◆ **WHAT YOU WILL DO**
For the records below, print the lines from the line with "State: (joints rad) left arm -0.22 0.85" through the line with "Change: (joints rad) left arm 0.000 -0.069" exactly as written; include both end lines and exclude the rest.

◆ **ENTRIES SUPPLIED**
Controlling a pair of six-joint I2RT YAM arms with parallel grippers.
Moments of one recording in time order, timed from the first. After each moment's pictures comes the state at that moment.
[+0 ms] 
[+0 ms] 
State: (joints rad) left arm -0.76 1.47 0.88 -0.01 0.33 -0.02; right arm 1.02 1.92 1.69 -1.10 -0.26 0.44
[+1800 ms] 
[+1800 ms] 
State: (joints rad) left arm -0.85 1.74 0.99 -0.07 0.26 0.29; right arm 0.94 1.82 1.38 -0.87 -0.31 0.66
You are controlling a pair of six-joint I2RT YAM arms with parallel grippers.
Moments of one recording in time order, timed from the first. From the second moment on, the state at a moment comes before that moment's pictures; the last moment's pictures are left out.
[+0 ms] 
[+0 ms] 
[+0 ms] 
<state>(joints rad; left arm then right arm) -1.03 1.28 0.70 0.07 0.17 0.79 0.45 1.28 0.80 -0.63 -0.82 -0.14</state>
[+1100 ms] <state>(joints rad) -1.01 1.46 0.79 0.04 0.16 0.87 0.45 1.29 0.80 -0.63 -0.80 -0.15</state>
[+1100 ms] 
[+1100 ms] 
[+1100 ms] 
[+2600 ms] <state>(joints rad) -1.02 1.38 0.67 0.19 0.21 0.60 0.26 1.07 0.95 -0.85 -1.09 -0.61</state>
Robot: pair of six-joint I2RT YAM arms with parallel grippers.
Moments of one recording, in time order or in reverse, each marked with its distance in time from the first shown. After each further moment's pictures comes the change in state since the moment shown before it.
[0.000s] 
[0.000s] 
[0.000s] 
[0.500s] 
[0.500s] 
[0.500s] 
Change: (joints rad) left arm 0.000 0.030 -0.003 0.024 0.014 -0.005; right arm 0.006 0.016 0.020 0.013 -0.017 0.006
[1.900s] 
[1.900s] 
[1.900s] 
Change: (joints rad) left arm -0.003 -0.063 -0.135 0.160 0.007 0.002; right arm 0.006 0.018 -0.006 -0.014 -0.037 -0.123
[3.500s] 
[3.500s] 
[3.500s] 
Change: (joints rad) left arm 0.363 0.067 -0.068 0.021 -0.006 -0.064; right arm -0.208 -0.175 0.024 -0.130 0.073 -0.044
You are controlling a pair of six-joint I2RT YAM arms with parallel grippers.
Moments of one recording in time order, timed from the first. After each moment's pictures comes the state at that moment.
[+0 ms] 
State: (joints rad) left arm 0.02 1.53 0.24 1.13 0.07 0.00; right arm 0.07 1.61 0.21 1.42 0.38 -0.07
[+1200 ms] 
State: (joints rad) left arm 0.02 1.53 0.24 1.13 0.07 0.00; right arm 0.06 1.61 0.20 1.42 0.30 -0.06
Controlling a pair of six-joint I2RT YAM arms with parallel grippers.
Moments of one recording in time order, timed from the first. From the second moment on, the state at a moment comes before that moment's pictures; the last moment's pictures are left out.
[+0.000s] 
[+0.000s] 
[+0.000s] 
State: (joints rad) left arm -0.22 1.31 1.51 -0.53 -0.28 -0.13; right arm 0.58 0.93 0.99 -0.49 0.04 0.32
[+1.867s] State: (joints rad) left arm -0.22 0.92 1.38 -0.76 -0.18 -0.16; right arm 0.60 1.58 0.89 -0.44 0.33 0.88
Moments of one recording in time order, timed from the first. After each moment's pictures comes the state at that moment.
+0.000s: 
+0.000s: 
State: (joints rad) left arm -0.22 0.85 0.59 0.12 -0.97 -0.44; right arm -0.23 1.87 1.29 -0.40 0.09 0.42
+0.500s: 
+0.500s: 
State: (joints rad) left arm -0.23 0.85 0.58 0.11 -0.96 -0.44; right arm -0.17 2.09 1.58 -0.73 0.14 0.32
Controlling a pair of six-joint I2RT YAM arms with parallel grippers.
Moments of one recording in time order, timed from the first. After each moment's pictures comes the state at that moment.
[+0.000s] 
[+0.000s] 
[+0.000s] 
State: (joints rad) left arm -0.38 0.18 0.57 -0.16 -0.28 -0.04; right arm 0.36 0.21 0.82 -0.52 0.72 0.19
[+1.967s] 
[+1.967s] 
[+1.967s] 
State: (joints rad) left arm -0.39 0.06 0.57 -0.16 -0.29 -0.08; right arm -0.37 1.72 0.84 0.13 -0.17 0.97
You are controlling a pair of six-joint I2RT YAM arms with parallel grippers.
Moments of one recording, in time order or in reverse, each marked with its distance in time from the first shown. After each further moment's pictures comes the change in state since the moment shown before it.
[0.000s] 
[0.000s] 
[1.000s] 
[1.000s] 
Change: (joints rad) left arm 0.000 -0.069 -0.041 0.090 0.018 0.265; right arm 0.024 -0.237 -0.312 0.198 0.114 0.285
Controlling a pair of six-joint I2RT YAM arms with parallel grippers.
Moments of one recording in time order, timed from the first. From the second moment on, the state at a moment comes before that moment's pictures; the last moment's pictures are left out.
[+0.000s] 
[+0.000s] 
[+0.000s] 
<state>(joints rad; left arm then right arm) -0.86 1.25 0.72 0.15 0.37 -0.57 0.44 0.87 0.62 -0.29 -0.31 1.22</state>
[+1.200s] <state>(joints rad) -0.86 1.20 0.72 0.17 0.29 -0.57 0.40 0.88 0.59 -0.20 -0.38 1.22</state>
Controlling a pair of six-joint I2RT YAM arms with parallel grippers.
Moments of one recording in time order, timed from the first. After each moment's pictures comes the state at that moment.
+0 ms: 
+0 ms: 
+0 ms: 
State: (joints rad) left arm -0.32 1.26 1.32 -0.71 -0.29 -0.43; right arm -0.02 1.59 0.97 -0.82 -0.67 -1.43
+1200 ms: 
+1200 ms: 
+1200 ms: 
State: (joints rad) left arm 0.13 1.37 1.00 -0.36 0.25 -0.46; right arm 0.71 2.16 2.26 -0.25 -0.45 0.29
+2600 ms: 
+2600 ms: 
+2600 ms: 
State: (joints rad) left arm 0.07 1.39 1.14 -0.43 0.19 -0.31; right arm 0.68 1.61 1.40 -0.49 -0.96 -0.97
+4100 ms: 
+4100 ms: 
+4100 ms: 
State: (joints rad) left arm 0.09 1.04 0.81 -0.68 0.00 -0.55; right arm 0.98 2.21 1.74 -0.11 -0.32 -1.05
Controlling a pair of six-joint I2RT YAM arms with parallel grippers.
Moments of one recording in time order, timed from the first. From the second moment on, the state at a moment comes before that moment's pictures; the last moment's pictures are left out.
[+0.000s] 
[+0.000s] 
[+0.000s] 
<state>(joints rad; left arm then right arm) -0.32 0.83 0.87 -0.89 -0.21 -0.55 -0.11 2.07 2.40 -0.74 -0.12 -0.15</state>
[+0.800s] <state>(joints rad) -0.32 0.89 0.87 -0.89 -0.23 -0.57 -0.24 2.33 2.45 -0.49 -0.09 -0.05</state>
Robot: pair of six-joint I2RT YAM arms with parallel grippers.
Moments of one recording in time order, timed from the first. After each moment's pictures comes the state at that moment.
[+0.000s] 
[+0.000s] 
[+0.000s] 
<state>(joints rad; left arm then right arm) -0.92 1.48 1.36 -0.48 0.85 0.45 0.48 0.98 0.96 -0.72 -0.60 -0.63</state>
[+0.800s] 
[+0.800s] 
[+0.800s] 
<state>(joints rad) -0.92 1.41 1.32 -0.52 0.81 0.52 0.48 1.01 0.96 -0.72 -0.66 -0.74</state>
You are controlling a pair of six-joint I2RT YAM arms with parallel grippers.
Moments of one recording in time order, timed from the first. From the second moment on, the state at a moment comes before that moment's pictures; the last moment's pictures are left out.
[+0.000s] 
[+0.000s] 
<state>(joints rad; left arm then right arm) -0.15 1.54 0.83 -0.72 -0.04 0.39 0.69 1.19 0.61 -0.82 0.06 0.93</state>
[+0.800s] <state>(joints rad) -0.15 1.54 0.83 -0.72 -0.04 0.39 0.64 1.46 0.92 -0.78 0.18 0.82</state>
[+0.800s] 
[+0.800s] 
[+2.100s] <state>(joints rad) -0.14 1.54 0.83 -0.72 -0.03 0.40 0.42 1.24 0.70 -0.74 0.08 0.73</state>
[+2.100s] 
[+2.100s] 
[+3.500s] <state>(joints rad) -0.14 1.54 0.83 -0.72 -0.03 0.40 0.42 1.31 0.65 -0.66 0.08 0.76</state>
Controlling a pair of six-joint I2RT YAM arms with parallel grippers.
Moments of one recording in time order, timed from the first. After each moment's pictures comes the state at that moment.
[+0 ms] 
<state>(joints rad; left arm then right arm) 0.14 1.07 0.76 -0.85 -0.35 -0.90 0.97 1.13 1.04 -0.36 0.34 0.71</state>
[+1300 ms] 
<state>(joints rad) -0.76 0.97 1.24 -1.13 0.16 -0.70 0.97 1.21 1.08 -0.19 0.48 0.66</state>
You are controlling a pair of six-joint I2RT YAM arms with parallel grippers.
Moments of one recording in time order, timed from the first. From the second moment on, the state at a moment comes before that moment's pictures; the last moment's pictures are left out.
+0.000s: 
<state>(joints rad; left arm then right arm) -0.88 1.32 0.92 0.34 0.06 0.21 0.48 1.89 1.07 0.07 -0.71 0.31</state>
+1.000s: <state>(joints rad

◆ **EXERCISE SOLUTION**
State: (joints rad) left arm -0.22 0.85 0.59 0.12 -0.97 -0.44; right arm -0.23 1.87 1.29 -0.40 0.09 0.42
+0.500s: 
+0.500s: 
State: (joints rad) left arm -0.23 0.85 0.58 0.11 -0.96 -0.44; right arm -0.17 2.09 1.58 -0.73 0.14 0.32
Controlling a pair of six-joint I2RT YAM arms with parallel grippers.
Moments of one recording in time order, timed from the first. After each moment's pictures comes the state at that moment.
[+0.000s] 
[+0.000s] 
[+0.000s] 
State: (joints rad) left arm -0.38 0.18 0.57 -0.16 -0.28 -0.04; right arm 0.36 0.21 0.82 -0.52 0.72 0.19
[+1.967s] 
[+1.967s] 
[+1.967s] 
State: (joints rad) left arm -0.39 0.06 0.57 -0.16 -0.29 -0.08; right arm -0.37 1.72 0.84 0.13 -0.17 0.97
You are controlling a pair of six-joint I2RT YAM arms with parallel grippers.
Moments of one recording, in time order or in reverse, each marked with its distance in time from the first shown. After each further moment's pictures comes the change in state since the moment shown before it.
[0.000s] 
[0.000s] 
[1.000s] 
[1.000s] 
Change: (joints rad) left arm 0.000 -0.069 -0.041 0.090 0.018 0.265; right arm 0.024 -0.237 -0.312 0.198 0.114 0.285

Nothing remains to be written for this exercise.